WHAT TO WORK ON: Each line below must be written out exactly as shown.

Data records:
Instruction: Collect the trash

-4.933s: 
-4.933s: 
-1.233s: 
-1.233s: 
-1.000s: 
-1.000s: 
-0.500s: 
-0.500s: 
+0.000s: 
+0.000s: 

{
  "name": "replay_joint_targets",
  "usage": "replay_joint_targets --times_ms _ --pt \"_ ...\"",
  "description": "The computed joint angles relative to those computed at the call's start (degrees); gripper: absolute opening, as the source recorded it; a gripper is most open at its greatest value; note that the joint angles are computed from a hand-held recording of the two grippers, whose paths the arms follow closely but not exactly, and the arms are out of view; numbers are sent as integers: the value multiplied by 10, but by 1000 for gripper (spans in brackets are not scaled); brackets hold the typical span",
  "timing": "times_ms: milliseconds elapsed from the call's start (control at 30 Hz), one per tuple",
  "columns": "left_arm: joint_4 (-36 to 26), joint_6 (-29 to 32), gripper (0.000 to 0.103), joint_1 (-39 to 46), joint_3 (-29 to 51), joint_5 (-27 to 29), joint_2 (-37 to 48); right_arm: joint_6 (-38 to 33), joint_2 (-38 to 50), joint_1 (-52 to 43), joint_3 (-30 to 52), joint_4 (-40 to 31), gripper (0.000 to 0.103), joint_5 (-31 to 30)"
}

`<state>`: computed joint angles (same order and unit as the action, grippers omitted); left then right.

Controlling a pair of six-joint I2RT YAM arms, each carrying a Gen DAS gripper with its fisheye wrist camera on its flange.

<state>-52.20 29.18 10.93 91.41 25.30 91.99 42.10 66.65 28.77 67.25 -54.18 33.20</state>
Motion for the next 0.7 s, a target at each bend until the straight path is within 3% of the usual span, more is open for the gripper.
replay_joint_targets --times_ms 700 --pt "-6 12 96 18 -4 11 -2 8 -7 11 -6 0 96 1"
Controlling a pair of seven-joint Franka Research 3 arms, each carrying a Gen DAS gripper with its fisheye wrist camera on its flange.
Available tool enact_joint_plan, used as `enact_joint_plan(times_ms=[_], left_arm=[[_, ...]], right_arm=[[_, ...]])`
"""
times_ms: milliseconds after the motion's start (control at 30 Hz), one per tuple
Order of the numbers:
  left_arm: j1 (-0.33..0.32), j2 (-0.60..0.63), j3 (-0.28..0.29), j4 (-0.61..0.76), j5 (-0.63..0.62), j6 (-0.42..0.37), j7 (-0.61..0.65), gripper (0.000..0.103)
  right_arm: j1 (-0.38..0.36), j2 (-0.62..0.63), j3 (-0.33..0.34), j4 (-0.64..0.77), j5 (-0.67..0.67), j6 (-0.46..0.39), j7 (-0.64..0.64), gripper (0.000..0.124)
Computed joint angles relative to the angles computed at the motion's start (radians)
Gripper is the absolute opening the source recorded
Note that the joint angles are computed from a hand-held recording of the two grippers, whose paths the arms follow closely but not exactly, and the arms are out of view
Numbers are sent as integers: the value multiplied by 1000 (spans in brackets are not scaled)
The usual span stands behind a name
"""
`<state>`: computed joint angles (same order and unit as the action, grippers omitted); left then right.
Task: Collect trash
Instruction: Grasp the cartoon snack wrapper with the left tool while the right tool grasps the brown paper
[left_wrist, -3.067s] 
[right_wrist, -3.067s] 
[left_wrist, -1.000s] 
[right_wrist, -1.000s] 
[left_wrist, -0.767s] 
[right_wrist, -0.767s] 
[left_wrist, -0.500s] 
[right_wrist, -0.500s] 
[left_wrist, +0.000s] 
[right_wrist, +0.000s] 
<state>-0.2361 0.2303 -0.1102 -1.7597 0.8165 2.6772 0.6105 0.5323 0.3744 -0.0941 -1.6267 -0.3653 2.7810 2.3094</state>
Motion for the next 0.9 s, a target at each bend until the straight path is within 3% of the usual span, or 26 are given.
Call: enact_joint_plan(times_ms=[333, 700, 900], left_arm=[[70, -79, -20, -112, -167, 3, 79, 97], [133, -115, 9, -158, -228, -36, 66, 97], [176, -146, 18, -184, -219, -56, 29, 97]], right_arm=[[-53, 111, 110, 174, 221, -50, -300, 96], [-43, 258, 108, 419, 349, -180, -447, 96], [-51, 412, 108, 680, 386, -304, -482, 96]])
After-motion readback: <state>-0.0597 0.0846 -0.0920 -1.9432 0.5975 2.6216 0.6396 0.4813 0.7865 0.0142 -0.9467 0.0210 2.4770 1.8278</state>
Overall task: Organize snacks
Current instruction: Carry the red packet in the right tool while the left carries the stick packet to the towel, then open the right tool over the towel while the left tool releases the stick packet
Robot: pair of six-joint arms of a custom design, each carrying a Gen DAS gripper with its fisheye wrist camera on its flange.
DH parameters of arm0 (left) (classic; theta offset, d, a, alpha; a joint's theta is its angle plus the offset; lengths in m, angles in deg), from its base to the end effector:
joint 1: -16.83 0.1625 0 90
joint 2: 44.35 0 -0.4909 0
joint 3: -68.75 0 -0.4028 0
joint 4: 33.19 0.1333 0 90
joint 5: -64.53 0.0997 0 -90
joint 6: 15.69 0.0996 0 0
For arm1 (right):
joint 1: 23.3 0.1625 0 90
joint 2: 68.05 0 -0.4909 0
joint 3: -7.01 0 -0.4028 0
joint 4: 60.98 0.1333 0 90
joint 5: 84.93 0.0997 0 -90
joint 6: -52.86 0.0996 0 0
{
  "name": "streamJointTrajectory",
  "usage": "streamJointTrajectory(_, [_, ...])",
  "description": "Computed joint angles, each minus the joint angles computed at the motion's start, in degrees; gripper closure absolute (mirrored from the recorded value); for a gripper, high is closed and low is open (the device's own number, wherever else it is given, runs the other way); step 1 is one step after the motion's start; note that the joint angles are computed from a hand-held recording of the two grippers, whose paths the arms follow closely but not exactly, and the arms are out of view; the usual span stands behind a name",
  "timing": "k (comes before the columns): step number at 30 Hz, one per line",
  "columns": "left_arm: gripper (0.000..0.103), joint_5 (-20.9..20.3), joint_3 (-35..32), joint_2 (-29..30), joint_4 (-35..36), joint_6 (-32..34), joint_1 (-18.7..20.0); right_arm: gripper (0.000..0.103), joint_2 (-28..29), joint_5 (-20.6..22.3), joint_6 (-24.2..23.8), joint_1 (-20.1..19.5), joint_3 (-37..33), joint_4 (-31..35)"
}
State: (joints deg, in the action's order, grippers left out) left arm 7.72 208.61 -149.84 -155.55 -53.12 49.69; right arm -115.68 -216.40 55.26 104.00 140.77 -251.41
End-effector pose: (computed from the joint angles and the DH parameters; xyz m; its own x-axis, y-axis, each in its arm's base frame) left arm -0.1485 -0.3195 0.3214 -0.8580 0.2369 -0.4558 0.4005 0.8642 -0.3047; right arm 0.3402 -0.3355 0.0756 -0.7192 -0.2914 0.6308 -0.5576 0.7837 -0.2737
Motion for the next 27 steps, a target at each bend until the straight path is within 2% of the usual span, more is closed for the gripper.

WRITTEN SOLUTION:
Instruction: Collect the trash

-4.933s: 
-4.933s: 
-1.233s: 
-1.233s: 
-1.000s: 
-1.000s: 
-0.500s: 
-0.500s: 
+0.000s: 
+0.000s: 

{
  "name": "replay_joint_targets",
  "usage": "replay_joint_targets --times_ms _ --pt \"_ ...\"",
  "description": "The computed joint angles relative to those computed at the call's start (degrees); gripper: absolute opening, as the source recorded it; a gripper is most open at its greatest value; note that the joint angles are computed from a hand-held recording of the two grippers, whose paths the arms follow closely but not exactly, and the arms are out of view; numbers are sent as integers: the value multiplied by 10, but by 1000 for gripper (spans in brackets are not scaled); brackets hold the typical span",
  "timing": "times_ms: milliseconds elapsed from the call's start (control at 30 Hz), one per tuple",
  "columns": "left_arm: joint_4 (-36 to 26), joint_6 (-29 to 32), gripper (0.000 to 0.103), joint_1 (-39 to 46), joint_3 (-29 to 51), joint_5 (-27 to 29), joint_2 (-37 to 48); right_arm: joint_6 (-38 to 33), joint_2 (-38 to 50), joint_1 (-52 to 43), joint_3 (-30 to 52), joint_4 (-40 to 31), gripper (0.000 to 0.103), joint_5 (-31 to 30)"
}

`<state>`: computed joint angles (same order and unit as the action, grippers omitted); left then right.

Controlling a pair of six-joint I2RT YAM arms, each carrying a Gen DAS gripper with its fisheye wrist camera on its flange.

<state>-52.20 29.18 10.93 91.41 25.30 91.99 42.10 66.65 28.77 67.25 -54.18 33.20</state>
Motion for the next 0.7 s, a target at each bend until the straight path is within 3% of the usual span, more is open for the gripper.
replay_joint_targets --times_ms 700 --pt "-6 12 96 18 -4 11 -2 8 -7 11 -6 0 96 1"
Controlling a pair of seven-joint Franka Research 3 arms, each carrying a Gen DAS gripper with its fisheye wrist camera on its flange.
Available tool enact_joint_plan, used as `enact_joint_plan(times_ms=[_], left_arm=[[_, ...]], right_arm=[[_, ...]])`
"""
times_ms: milliseconds after the motion's start (control at 30 Hz), one per tuple
Order of the numbers:
  left_arm: j1 (-0.33..0.32), j2 (-0.60..0.63), j3 (-0.28..0.29), j4 (-0.61..0.76), j5 (-0.63..0.62), j6 (-0.42..0.37), j7 (-0.61..0.65), gripper (0.000..0.103)
  right_arm: j1 (-0.38..0.36), j2 (-0.62..0.63), j3 (-0.33..0.34), j4 (-0.64..0.77), j5 (-0.67..0.67), j6 (-0.46..0.39), j7 (-0.64..0.64), gripper (0.000..0.124)
Computed joint angles relative to the angles computed at the motion's start (radians)
Gripper is the absolute opening the source recorded
Note that the joint angles are computed from a hand-held recording of the two grippers, whose paths the arms follow closely but not exactly, and the arms are out of view
Numbers are sent as integers: the value multiplied by 1000 (spans in brackets are not scaled)
The usual span stands behind a name
"""
`<state>`: computed joint angles (same order and unit as the action, grippers omitted); left then right.
Task: Collect trash
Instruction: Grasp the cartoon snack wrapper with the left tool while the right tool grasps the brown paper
[left_wrist, -3.067s] 
[right_wrist, -3.067s] 
[left_wrist, -1.000s] 
[right_wrist, -1.000s] 
[left_wrist, -0.767s] 
[right_wrist, -0.767s] 
[left_wrist, -0.500s] 
[right_wrist, -0.500s] 
[left_wrist, +0.000s] 
[right_wrist, +0.000s] 
<state>-0.2361 0.2303 -0.1102 -1.7597 0.8165 2.6772 0.6105 0.5323 0.3744 -0.0941 -1.6267 -0.3653 2.7810 2.3094</state>
Motion for the next 0.9 s, a target at each bend until the straight path is within 3% of the usual span, or 26 are given.
Call: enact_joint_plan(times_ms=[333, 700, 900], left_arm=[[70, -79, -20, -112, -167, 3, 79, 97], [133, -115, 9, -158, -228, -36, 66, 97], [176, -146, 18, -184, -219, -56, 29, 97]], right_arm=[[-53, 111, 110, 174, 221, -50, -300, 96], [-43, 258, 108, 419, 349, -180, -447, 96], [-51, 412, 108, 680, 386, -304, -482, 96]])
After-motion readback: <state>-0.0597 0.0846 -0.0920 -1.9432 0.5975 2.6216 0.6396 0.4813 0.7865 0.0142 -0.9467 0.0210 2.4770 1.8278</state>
Overall task: Organize snacks
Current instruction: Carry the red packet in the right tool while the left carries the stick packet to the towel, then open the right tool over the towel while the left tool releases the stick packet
Robot: pair of six-joint arms of a custom design, each carrying a Gen DAS gripper with its fisheye wrist camera on its flange.
DH parameters of arm0 (left) (classic; theta offset, d, a, alpha; a joint's theta is its angle plus the offset; lengths in m, angles in deg), from its base to the end effector:
joint 1: -16.83 0.1625 0 90
joint 2: 44.35 0 -0.4909 0
joint 3: -68.75 0 -0.4028 0
joint 4: 33.19 0.1333 0 90
joint 5: -64.53 0.0997 0 -90
joint 6: 15.69 0.0996 0 0
For arm1 (right):
joint 1: 23.3 0.1625 0 90
joint 2: 68.05 0 -0.4909 0
joint 3: -7.01 0 -0.4028 0
joint 4: 60.98 0.1333 0 90
joint 5: 84.93 0.0997 0 -90
joint 6: -52.86 0.0996 0 0
{
  "name": "streamJointTrajectory",
  "usage": "streamJointTrajectory(_, [_, ...])",
  "description": "Computed joint angles, each minus the joint angles computed at the motion's start, in degrees; gripper closure absolute (mirrored from the recorded value); for a gripper, high is closed and low is open (the device's own number, wherever else it is given, runs the other way); step 1 is one step after the motion's start; note that the joint angles are computed from a hand-held recording of the two grippers, whose paths the arms follow closely but not exactly, and the arms are out of view; the usual span stands behind a name",
  "timing": "k (comes before the columns): step number at 30 Hz, one per line",
  "columns": "left_arm: gripper (0.000..0.103), joint_5 (-20.9..20.3), joint_3 (-35..32), joint_2 (-29..30), joint_4 (-35..36), joint_6 (-32..34), joint_1 (-18.7..20.0); right_arm: gripper (0.000..0.103), joint_2 (-28..29), joint_5 (-20.6..22.3), joint_6 (-24.2..23.8), joint_1 (-20.1..19.5), joint_3 (-37..33), joint_4 (-31..35)"
}
State: (joints deg, in the action's order, grippers left out) left arm 7.72 208.61 -149.84 -155.55 -53.12 49.69; right arm -115.68 -216.40 55.26 104.00 140.77 -251.41
End-effector pose: (computed from the joint angles and the DH parameters; xyz m; its own x-axis, y-axis, each in its arm's base frame) left arm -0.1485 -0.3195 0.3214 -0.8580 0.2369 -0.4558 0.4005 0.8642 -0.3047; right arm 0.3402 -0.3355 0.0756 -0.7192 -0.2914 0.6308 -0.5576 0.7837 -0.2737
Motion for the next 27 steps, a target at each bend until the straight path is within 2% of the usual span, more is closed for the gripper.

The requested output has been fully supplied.